### Records to process
§ §

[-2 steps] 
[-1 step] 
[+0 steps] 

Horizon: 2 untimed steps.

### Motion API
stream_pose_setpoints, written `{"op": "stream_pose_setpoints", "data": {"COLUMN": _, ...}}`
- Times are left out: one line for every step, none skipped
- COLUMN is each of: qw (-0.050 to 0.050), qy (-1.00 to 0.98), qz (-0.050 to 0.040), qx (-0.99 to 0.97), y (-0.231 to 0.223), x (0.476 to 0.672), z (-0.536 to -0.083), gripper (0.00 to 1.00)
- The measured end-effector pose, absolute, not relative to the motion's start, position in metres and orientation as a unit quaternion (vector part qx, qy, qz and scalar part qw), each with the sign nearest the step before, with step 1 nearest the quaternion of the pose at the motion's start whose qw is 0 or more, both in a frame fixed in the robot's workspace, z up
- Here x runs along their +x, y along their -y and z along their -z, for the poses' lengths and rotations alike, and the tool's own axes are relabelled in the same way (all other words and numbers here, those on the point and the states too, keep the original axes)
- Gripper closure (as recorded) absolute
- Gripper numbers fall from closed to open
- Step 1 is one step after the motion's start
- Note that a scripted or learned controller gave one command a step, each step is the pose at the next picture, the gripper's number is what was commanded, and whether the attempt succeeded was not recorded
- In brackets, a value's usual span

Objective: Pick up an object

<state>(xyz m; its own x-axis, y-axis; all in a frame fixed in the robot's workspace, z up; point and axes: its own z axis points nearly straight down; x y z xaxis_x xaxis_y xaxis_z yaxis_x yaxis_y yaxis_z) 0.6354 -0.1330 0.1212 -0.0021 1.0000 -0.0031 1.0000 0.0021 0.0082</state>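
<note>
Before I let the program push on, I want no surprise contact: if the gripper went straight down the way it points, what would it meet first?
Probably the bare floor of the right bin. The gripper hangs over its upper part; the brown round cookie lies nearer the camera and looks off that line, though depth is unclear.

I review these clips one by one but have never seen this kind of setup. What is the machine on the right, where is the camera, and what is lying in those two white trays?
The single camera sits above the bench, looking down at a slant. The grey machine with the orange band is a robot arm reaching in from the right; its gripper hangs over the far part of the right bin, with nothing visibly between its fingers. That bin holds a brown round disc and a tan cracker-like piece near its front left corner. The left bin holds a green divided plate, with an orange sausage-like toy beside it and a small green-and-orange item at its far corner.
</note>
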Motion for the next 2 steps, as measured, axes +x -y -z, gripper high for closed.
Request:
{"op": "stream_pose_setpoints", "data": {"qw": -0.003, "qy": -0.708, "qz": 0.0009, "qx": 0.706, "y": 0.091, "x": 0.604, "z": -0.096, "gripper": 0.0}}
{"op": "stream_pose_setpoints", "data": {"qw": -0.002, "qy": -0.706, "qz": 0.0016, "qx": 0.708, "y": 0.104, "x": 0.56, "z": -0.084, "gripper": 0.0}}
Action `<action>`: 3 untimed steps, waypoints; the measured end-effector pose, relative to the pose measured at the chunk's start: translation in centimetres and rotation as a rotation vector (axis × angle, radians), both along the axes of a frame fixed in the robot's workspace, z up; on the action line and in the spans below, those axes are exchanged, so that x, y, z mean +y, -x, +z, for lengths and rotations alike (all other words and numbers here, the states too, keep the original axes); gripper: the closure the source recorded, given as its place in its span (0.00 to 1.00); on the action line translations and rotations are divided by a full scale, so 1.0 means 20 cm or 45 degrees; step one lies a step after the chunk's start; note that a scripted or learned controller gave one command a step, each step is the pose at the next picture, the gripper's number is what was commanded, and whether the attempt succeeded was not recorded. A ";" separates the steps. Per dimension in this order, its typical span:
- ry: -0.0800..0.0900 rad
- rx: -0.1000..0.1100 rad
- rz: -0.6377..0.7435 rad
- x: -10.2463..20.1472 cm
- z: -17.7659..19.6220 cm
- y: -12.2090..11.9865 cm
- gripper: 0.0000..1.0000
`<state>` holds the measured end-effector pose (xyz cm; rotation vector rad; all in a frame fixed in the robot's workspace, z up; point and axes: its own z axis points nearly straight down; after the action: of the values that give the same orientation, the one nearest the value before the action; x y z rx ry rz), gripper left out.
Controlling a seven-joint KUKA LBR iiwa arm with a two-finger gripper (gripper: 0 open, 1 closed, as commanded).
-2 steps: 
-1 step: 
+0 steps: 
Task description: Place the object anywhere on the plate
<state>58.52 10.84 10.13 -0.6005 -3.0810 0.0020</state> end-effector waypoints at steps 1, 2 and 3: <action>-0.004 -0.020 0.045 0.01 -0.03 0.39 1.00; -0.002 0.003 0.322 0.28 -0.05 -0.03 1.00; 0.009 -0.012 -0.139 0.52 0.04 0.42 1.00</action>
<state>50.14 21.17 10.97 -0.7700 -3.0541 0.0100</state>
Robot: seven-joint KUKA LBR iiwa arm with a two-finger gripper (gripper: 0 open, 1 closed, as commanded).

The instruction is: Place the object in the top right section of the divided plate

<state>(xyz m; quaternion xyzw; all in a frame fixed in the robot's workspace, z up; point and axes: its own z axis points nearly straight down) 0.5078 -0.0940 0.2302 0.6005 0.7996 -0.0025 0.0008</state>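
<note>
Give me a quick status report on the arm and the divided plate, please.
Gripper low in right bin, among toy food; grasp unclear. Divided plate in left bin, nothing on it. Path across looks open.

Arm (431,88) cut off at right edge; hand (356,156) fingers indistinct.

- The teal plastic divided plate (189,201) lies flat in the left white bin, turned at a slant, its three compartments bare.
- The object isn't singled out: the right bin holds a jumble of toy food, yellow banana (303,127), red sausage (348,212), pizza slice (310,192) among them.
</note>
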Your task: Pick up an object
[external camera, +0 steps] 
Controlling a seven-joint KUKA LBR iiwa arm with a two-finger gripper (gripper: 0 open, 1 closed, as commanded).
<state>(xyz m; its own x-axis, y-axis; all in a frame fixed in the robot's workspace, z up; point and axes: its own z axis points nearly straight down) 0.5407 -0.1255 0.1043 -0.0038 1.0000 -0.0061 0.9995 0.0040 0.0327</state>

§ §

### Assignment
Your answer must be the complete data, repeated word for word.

### Finished exercise
[-2 steps] 
[-1 step] 
[+0 steps] 

Horizon: 2 untimed steps.

### Motion API
stream_pose_setpoints, written `{"op": "stream_pose_setpoints", "data": {"COLUMN": _, ...}}`
- Times are left out: one line for every step, none skipped
- COLUMN is each of: qw (-0.050 to 0.050), qy (-1.00 to 0.98), qz (-0.050 to 0.040), qx (-0.99 to 0.97), y (-0.231 to 0.223), x (0.476 to 0.672), z (-0.536 to -0.083), gripper (0.00 to 1.00)
- The measured end-effector pose, absolute, not relative to the motion's start, position in metres and orientation as a unit quaternion (vector part qx, qy, qz and scalar part qw), each with the sign nearest the step before, with step 1 nearest the quaternion of the pose at the motion's start whose qw is 0 or more, both in a frame fixed in the robot's workspace, z up
- Here x runs along their +x, y along their -y and z along their -z, for the poses' lengths and rotations alike, and the tool's own axes are relabelled in the same way (all other words and numbers here, those on the point and the states too, keep the original axes)
- Gripper closure (as recorded) absolute
- Gripper numbers fall from closed to open
- Step 1 is one step after the motion's start
- Note that a scripted or learned controller gave one command a step, each step is the pose at the next picture, the gripper's number is what was commanded, and whether the attempt succeeded was not recorded
- In brackets, a value's usual span

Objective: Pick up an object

<state>(xyz m; its own x-axis, y-axis; all in a frame fixed in the robot's workspace, z up; point and axes: its own z axis points nearly straight down; x y z xaxis_x xaxis_y xaxis_z yaxis_x yaxis_y yaxis_z) 0.6354 -0.1330 0.1212 -0.0021 1.0000 -0.0031 1.0000 0.0021 0.0082</state>
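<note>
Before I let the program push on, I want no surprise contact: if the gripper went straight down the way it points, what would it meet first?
Probably the bare floor of the right bin. The gripper hangs over its upper part; the brown round cookie lies nearer the camera and looks off that line, though depth is unclear.

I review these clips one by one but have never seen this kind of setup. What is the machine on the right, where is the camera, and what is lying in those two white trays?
The single camera sits above the bench, looking down at a slant. The grey machine with the orange band is a robot arm reaching in from the right; its gripper hangs over the far part of the right bin, with nothing visibly between its fingers. That bin holds a brown round disc and a tan cracker-like piece near its front left corner. The left bin holds a green divided plate, with an orange sausage-like toy beside it and a small green-and-orange item at its far corner.
</note>
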Motion for the next 2 steps, as measured, axes +x -y -z, gripper high for closed.
Request:
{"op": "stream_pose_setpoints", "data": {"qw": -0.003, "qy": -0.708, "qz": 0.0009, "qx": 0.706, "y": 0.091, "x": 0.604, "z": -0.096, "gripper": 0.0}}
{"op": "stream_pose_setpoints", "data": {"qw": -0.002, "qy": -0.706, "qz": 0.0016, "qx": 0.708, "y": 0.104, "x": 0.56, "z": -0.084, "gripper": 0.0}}
Action `<action>`: 3 untimed steps, waypoints; the measured end-effector pose, relative to the pose measured at the chunk's start: translation in centimetres and rotation as a rotation vector (axis × angle, radians), both along the axes of a frame fixed in the robot's workspace, z up; on the action line and in the spans below, those axes are exchanged, so that x, y, z mean +y, -x, +z, for lengths and rotations alike (all other words and numbers here, the states too, keep the original axes); gripper: the closure the source recorded, given as its place in its span (0.00 to 1.00); on the action line translations and rotations are divided by a full scale, so 1.0 means 20 cm or 45 degrees; step one lies a step after the chunk's start; note that a scripted or learned controller gave one command a step, each step is the pose at the next picture, the gripper's number is what was commanded, and whether the attempt succeeded was not recorded. A ";" separates the steps. Per dimension in this order, its typical span:
- ry: -0.0800..0.0900 rad
- rx: -0.1000..0.1100 rad
- rz: -0.6377..0.7435 rad
- x: -10.2463..20.1472 cm
- z: -17.7659..19.6220 cm
- y: -12.2090..11.9865 cm
- gripper: 0.0000..1.0000
`<state>` holds the measured end-effector pose (xyz cm; rotation vector rad; all in a frame fixed in the robot's workspace, z up; point and axes: its own z axis points nearly straight down; after the action: of the values that give the same orientation, the one nearest the value before the action; x y z rx ry rz), gripper left out.
Controlling a seven-joint KUKA LBR iiwa arm with a two-finger gripper (gripper: 0 open, 1 closed, as commanded).
-2 steps: 
-1 step: 
+0 steps: 
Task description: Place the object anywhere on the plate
<state>58.52 10.84 10.13 -0.6005 -3.0810 0.0020</state> end-effector waypoints at steps 1, 2 and 3: <action>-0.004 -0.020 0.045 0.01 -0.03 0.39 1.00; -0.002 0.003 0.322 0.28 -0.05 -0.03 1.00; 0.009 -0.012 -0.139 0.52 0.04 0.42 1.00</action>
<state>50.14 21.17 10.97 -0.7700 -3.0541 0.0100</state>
Robot: seven-joint KUKA LBR iiwa arm with a two-finger gripper (gripper: 0 open, 1 closed, as commanded).

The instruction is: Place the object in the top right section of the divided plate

<state>(xyz m; quaternion xyzw; all in a frame fixed in the robot's workspace, z up; point and axes: its own z axis points nearly straight down) 0.5078 -0.0940 0.2302 0.6005 0.7996 -0.0025 0.0008</state>
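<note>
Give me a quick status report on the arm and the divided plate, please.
Gripper low in right bin, among toy food; grasp unclear. Divided plate in left bin, nothing on it. Path across looks open.

Arm (431,88) cut off at right edge; hand (356,156) fingers indistinct.

- The teal plastic divided plate (189,201) lies flat in the left white bin, turned at a slant, its three compartments bare.
- The object isn't singled out: the right bin holds a jumble of toy food, yellow banana (303,127), red sausage (348,212), pizza slice (310,192) among them.
</note>
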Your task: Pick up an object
[external camera, +0 steps] 
Controlling a seven-joint KUKA LBR iiwa arm with a two-finger gripper (gripper: 0 open, 1 closed, as commanded).
<state>(xyz m; its own x-axis, y-axis; all in a frame fixed in the robot's workspace, z up; point and axes: its own z axis points nearly straight down) 0.5407 -0.1255 0.1043 -0.0038 1.0000 -0.0061 0.9995 0.0040 0.0327</state>

No more output is expected here.